Home Industry News UGA End-of-Season Pierce’s Disease Observations

UGA End-of-Season Pierce’s Disease Observations

We continue to see quite a bit of Pierce’s disease (PD) in our vineyards this year, to include our northern Georgia sites. I am convinced that bacterial titer drives this disease, and bacterial levels in the plant are determined by the vectors (type and number of sharpshooters involved), winter temperatures, and possible alternative hosts. I visited a Lomanto site near the Florida line, and though this grape cultivar is reported as being tolerant of PD, most vines were showing significant symptoms; of five samples taken, all were positive for PD. I believe tolerance is relative to the location for some cultivars, and though we have never seen PD in west Georgia or the Athens/Atlanta area with Lomanto, the vector pressure farther south may just be too great. This has been reported in southern Mississippi as well. We continue to learn, but the school of hard knocks is not fun.

Vinifera grapes can grow in the northern part of the state, but with warmer winters, the disease increases. We are having warmer winters. In Tiger, GA (~2000 ft or higher elevation), we had 8 days below 15.1 F in the winter of 2008-2009 and 11 days below 15.1 F in the winter of 2009-2010. Over the last three winters, we have had 1 day at Tiger (cumulative across all three winters) below 15.1 F, which is a critical temperature for PD curing in Vinifera vines. This year, we have observed significant PD in Tiger vineyards.

Crimson Cabernet symptoms of Pierce’s disease (photo courtesy of Kendall Johnson).

we are now also finding Pierce’s disease (PD) symptomatic Crimson Cabernet vines in our Horticulture Farm trial in Watkinsville, GA — just outside of Athens. Shane Breeden, a Ph.D. student in the Plant Pathology Department identified symptoms recently, and Kendall Johnson, another Ph.D. student from the Plant Pathology Department, confirmed via a test kit that Xylella fastidiosa is present in symptomatic leaves (see below for symptoms). This is concerning, but we do not know whether the disease will advance in this cultivar to kill the vines. Crimson Cab has been anecdotally reported as being tolerant to PD, but we will observe the vines over time to determine the true impact. If you have this cultivar in your vineyard, we do not have a firm recommendation as to how to address symptomatic vines — leave them or destroy them as you would a symptomatic Vinifera grape. The same is true of Lomanto, though as reported last week, it may die in the southern part of the state anyway. Muscadines can sometimes show symptoms, especially during droughts, but most muscadine cultivars are highly tolerant of the disease, and symptomatic vines are never removed. With the Lomanto and Crimson Cabernet vines, I simply do not have an answer at this time. I would tend to gravitate towards the “wait and see” approach for now, as I would hate to destroy vines that would naturally recover over the winter. If we really want to determine whether these cultivars are going to work in Georgia, watching them over time would be the best approach in my opinion.

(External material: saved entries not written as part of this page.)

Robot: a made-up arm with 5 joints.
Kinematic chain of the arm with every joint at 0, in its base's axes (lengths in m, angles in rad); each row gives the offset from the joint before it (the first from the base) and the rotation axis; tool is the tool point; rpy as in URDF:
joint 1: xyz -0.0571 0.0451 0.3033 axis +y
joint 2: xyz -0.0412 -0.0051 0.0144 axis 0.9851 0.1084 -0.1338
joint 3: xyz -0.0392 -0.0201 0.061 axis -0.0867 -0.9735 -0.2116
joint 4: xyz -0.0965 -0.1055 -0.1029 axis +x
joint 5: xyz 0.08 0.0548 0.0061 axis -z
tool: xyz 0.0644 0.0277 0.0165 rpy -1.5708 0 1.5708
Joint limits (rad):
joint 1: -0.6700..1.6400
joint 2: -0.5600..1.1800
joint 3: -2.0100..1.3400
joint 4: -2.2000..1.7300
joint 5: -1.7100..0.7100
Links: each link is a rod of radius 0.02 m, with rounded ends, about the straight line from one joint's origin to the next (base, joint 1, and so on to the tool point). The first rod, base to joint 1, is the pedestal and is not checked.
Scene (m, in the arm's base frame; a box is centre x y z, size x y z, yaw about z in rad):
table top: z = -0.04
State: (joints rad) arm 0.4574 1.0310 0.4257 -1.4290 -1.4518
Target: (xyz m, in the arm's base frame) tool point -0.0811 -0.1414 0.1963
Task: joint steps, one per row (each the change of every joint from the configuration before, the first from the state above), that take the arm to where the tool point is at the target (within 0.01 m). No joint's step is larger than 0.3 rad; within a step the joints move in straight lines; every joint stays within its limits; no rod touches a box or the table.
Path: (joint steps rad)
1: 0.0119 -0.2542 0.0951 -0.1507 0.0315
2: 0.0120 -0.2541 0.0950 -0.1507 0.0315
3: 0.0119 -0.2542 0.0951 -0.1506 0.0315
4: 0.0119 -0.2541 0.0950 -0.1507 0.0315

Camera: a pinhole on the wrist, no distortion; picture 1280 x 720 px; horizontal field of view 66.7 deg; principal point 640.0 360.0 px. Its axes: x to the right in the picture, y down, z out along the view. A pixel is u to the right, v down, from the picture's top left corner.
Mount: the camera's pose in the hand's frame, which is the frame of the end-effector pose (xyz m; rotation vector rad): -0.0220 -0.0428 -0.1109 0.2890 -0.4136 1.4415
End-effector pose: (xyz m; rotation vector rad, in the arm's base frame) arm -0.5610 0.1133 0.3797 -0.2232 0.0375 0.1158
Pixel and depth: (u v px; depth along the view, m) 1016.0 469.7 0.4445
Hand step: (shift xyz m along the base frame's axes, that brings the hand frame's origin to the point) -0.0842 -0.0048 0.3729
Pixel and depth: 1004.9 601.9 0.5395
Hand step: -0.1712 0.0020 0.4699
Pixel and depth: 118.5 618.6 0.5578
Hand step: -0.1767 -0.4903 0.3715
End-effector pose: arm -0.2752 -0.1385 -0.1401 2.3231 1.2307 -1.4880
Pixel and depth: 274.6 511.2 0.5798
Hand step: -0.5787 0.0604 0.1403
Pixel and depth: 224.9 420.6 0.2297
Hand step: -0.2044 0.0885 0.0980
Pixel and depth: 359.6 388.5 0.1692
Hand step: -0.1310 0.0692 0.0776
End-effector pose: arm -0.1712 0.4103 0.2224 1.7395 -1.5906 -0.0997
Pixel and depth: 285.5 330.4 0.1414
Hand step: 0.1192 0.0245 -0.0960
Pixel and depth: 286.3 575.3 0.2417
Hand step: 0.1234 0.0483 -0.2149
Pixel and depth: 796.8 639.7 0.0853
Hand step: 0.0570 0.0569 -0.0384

As an additional update on the winter temperatures observed over the last few years, please see below for rough graphs of the average low temperatures (Fahrenheit) and days below 15.1 F at Tiger, GA. As with much of the data associated with weather and climate, the relationships are not as solid as one might expect, but the trend lines are definitely concerning. The bottom line is that we need several days of cold temperatures below 15.1 F to cure PD from vines, and we have not had this for years. If we are not obtaining these curing temperatures at Tiger, you can understand why PD is so prevalent at lower elevations — even where we have successfully grown Vinifera grapes in past years. If we have a few colder winters, the disease will retreat again.

Where PD is observed, the immediate destruction of infected plants and control of vectors is critical. We really need to consider using applications of imidacloprid insecticides applied to the soil through irrigation. Foliar sprays are helpful, but the irrigation route is best for efficacy. If you have questions concerning PD or its identification or management, please contact your local county agent. They are more than willing to help. — By Phil Brannen, University of Georgia Plant Pathologist

Northern Georgia vineyard showing gaps where vines were removed due to Pierce’s disease (photo courtesy of Clark MacAllister).